Если уж углубляться в «творческий метод», то признаюсь, что чаще всего с портретов и начиналась работа над сценариями: главный герой, а затем уж сюжет. Для сценарного жанра, для драматургии лучше бы, пожалуй, наоборот. Сценарий — это в принципе всегда «история», анекдот. Но так у меня случалось редко. Придумал Абрикосова, героя «Частной жизни», — написал его с человека, которого довольно хорошо знал: директора студии, отправленного на пенсию, когда был он еще не стар и полон сил. Представил себе его могучую фигуру в тесных четырех стенах — как он мечется, не зная, чем себя занять. А уж отсюда разматывался и сюжет, появились жена, сын, невестка, дочь от первого брака и все остальные фигуры; возник финал с долгожданным звонком от министра и паузой, так выразительно сыгранной в фильме.
Отдаю себе отчет, что такая метода, в общем, незаконная для искусства кинематографа, рождает скорее драматический очерк, нежели полноценный, хорошо сбитый сценарий. «А где же тут у нас кульминация?!» — донимал меня на съемках Юлий Яковлевич Райзман, и я добросовестно пытался ответить на этот вопрос.
В свою очередь и артист, Михаил Ульянов, жаловался автору на некоторую «закрытость» роли, отсутствие в ней взрывных моментов. «Все он носит в себе, я понимаю, но хоть бы раз где-нибудь взорваться и выдать!» Автор, в силу соглашательского своего характера, не пытался «стоять на своем», а напротив — склоняясь к мнению артиста, честно старался что-то придумать по части взрывных моментов. Не получилось. Что бы ни придумывалось, выглядело враньем.

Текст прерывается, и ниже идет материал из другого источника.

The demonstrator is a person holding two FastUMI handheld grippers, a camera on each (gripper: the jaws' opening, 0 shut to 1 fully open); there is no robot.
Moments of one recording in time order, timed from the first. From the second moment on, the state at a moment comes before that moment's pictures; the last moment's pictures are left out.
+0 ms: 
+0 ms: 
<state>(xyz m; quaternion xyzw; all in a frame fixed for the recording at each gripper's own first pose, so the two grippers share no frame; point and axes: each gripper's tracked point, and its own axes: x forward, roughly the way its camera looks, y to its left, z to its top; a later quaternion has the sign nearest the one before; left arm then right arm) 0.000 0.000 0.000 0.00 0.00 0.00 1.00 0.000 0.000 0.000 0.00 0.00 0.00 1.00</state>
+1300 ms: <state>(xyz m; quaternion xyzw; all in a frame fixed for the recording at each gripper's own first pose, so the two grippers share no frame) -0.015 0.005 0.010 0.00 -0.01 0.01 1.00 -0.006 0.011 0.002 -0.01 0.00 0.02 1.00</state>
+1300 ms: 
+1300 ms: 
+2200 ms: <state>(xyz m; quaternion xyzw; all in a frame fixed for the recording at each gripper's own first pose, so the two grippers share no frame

Тут в принципе есть над чем порассуждать, но буду краток.
Я все еще стою на том, что кино ближе литературе, чем театру, и повествовательность отнюдь не грех, а классическое построение пьесы — не идеал для сценария. Тем не менее «очерк» переживает свой кризис, это всем ясно, автору этих строк в том числе.
То, что для нас еще десять лет назад было откровением, впервые сказанной правдой, нынче не в цене, поскольку общедоступно.
Свою социальную роль, как мы ее понимали, искусство без труда уступило публицистике, а правду говорят со всех экранов. Пришло время удивлять. Покупать зрительское внимание на рынке, где есть уже, кажется, всё.
Но не торопитесь. Так уже бывало. И где-то вдруг невзначай объявлялся неореализм. А еще раньше — театр Чехова и Станиславского. Герои помешивали ложечкой в стакане, и происходили скрытые драмы. Теперь Чехова ставят по-другому, но это ничего не значит. Реализм — то, что мы называем этим словом, — не умрет, и это, может быть, то единственное, что неподвластно моде. Подождем.
А пока вернемся к нашей теме. «Взрывных моментов» не получилось, но Ульянов, кажется, сыграл, а точнее, пронес в себе всю драму своего героя. «Сыграл» тут слово неподходящее. Блестящий характерный актер вахтанговской школы, он на этот раз ничего не сыграл, никого не изобразил — он был самим собой и вместе с тем героем «Частной жизни», он был им, и это чудо перевоплощения есть, я думаю, глубокая и неразгаданная тайна актера в кино, доступная, может быть, единицам.
Тут время сказать, что оптика кинематографа изменила саму природу актерской игры и в чем-то даже личность актера.
Опять слово «игра» здесь неточно. В театре актер играет, в кино — снимается. На крупном плане нельзя «хлопотать лицом», это известно каждому. Не нужно ничего доказывать, как в театре;
всё видно и так.
Гребнев А. Записки последнего сценариста // Искусство кино. 1997. № 11.